Do you have one of those multi-purpose photocopier / printer / scanners? I’m sure you will say that you have several, but how are they used? And do you understand the potential cyber risks they create? For many organizations, it’s become standard practice to scan a copy of anything hard that arrives into the business and store an electronic copy of it. Documents can be scanned, converted to a PDF and emailed automatically within seconds. When the document is scanned, a picture is created for each page and the pictures are stored in the PDF. From a DLP perspective, this document could be shared within the organization and outside of it, with relative freedom, as traditional DLP cannot discover the actual information; the text, inside the images, inside the PDF.
Optical Character Recognition (OCR) as a technology has been around for a long time. It inspects images for text and then decodes them. While the human eye is fantastic at recognizing text, be it upside down or at an angle, it is computationally intensive to do this by machine on a regular basis. However, new algorithms now exist to deal with skew (angled text) as well as being able to handle multiple languages.

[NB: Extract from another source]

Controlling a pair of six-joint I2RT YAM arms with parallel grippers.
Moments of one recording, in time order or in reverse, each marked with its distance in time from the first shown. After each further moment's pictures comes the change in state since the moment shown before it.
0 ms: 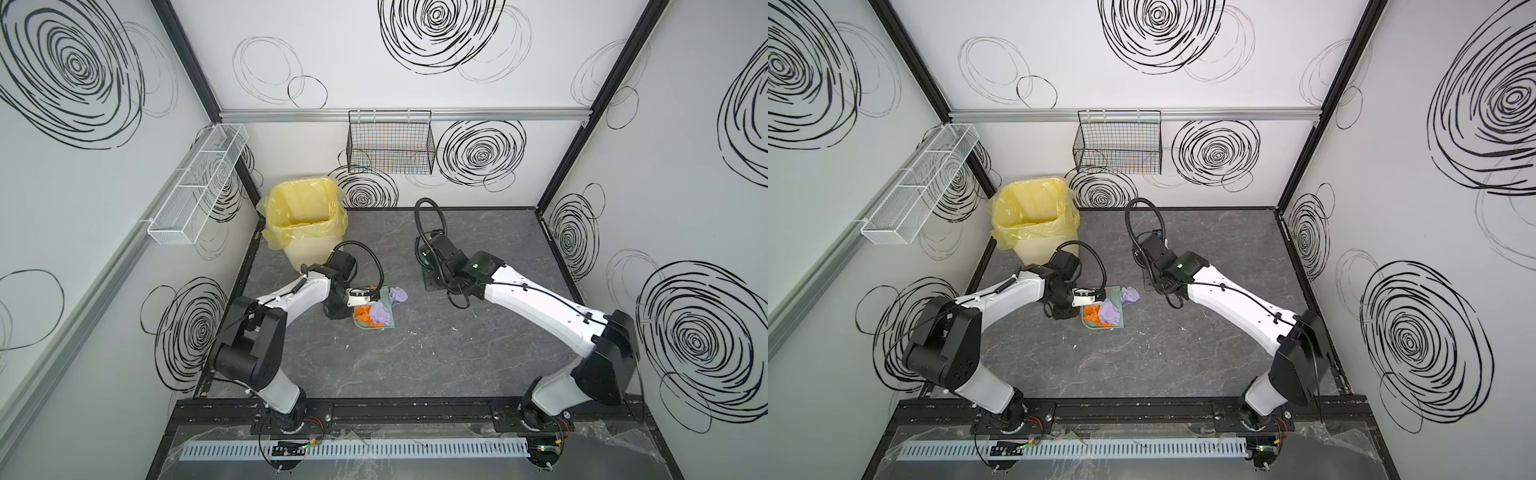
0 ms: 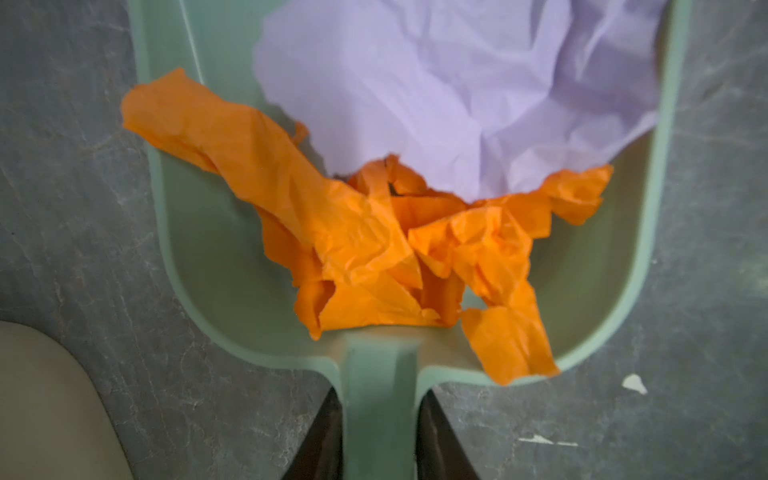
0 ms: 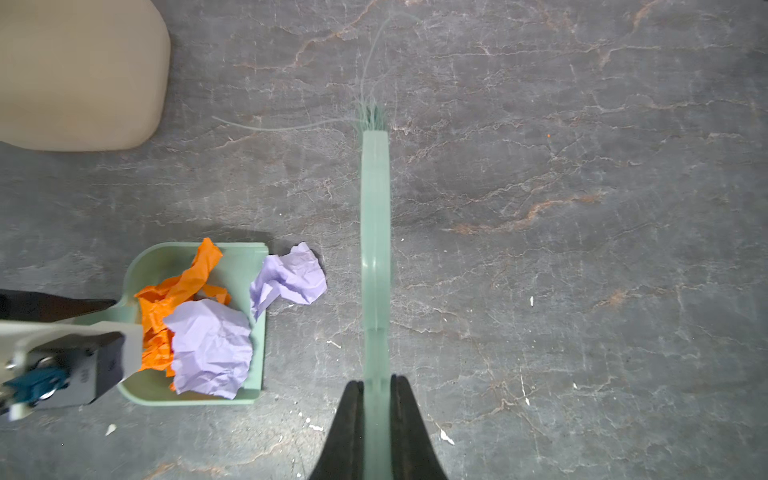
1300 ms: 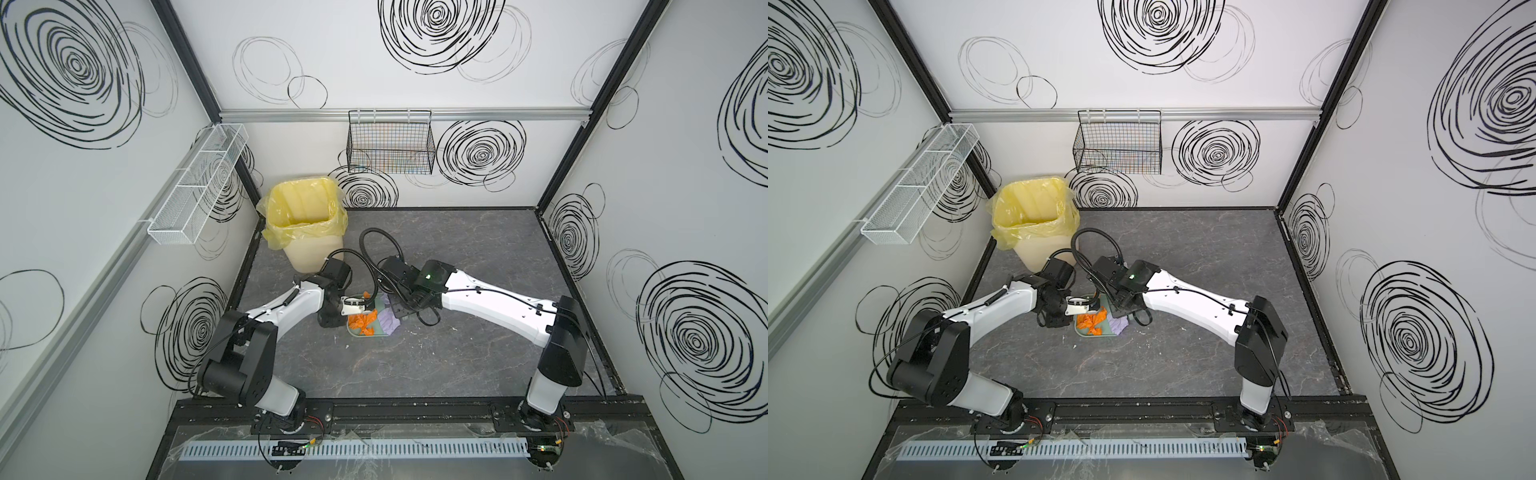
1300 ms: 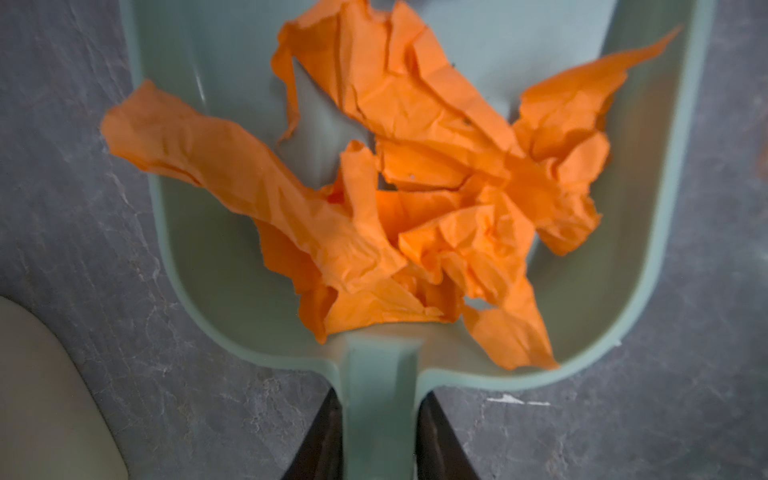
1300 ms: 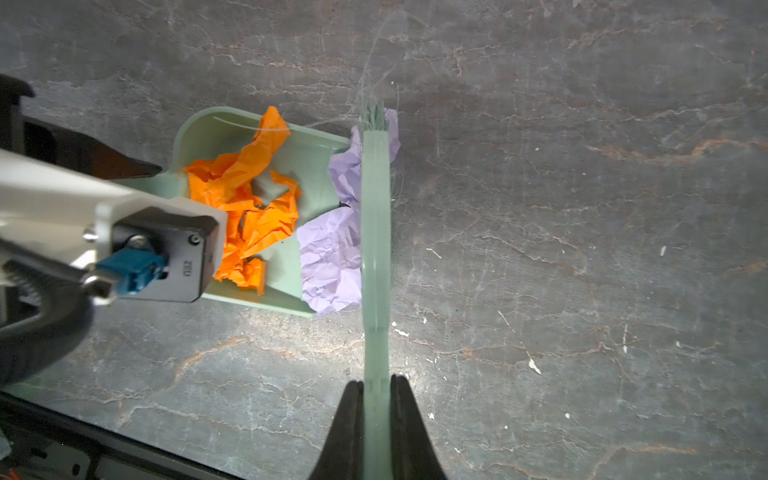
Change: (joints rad) left arm 0.006 -0.095 -0.101 0.016 -0.033 0.040; right arm 0.232 0.202 0.218 -0.227 -0.105 0.111
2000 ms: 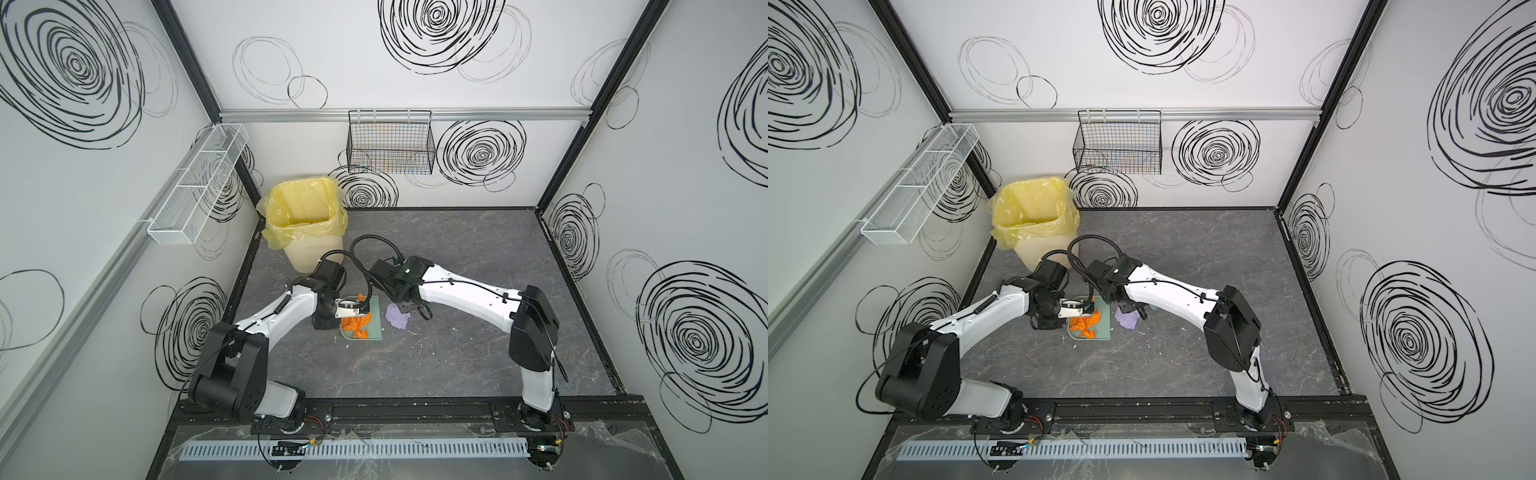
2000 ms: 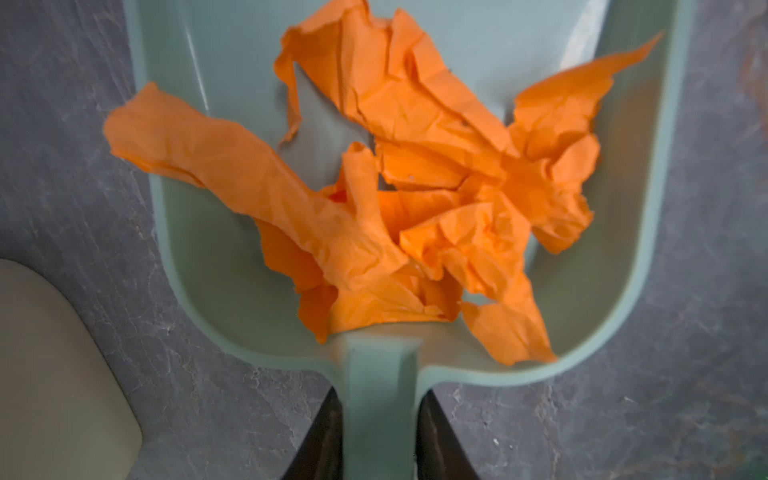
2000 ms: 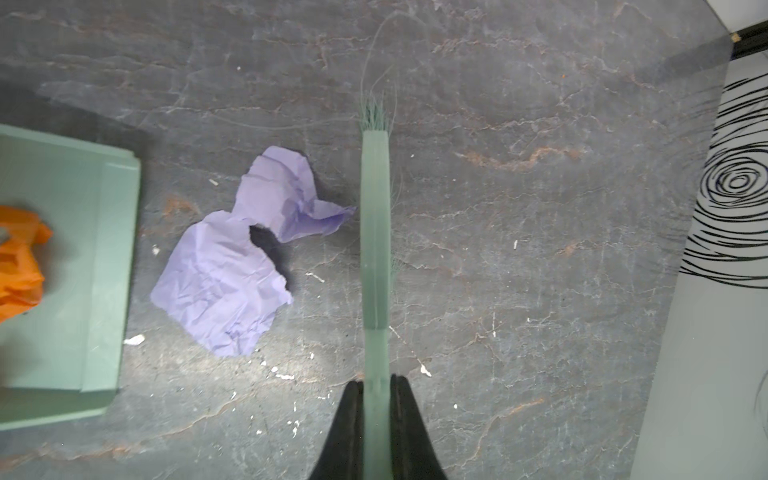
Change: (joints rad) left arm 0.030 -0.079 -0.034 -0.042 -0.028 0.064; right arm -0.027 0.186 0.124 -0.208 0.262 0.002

The latest versions of Clearswift’s email product portfolio – the Secure Email Gateway (SEG), Secure Exchange Gateway (SXG) and ARgon for Email– have a new cost option for OCR to mitigate this risk. It supports multiple languages, enabling it to be easily used by global organizations who operate using more than one language. The use of language-specific dictionaries reduces the number of false positives and increases the recognition rate. The architecture behind Clearswift’s email security products has always been scalable, with multiple instances able to be peered together for both scalability and availability. The introduction of the OCR technology makes use of the scalability, with more instances being able to be added so that even though more processing is happening, the overall throughput of the system can be maintained. This is much more cost effective than requiring a ‘rip and replace’ of hardware, replacing the lower specification machines with more beefy ones.
Of course, OCR doesn’t just apply to images found in PDFs, it can scan all types of image formats, including those which are used with screenshots, or images embedded in other files such as Microsoft Office.

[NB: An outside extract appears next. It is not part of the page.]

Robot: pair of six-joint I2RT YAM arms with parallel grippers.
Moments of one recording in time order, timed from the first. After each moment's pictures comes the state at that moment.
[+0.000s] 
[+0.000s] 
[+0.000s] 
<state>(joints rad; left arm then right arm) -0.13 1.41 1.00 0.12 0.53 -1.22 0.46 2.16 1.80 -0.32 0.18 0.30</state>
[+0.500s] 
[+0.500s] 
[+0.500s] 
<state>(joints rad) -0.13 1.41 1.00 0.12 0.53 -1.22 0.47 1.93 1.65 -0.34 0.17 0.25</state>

The introduction of new data protection regulations such as GDPR means organizations need to become more vigilant towards protecting critical information. This includes looking at new threat vectors and putting measures in place to mitigate them. The increased use of multi-function printers as scanners means the risk is increasing and so solutions need to be examined. The new OCR option from Clearswift addresses the problem in a cost-effective manner.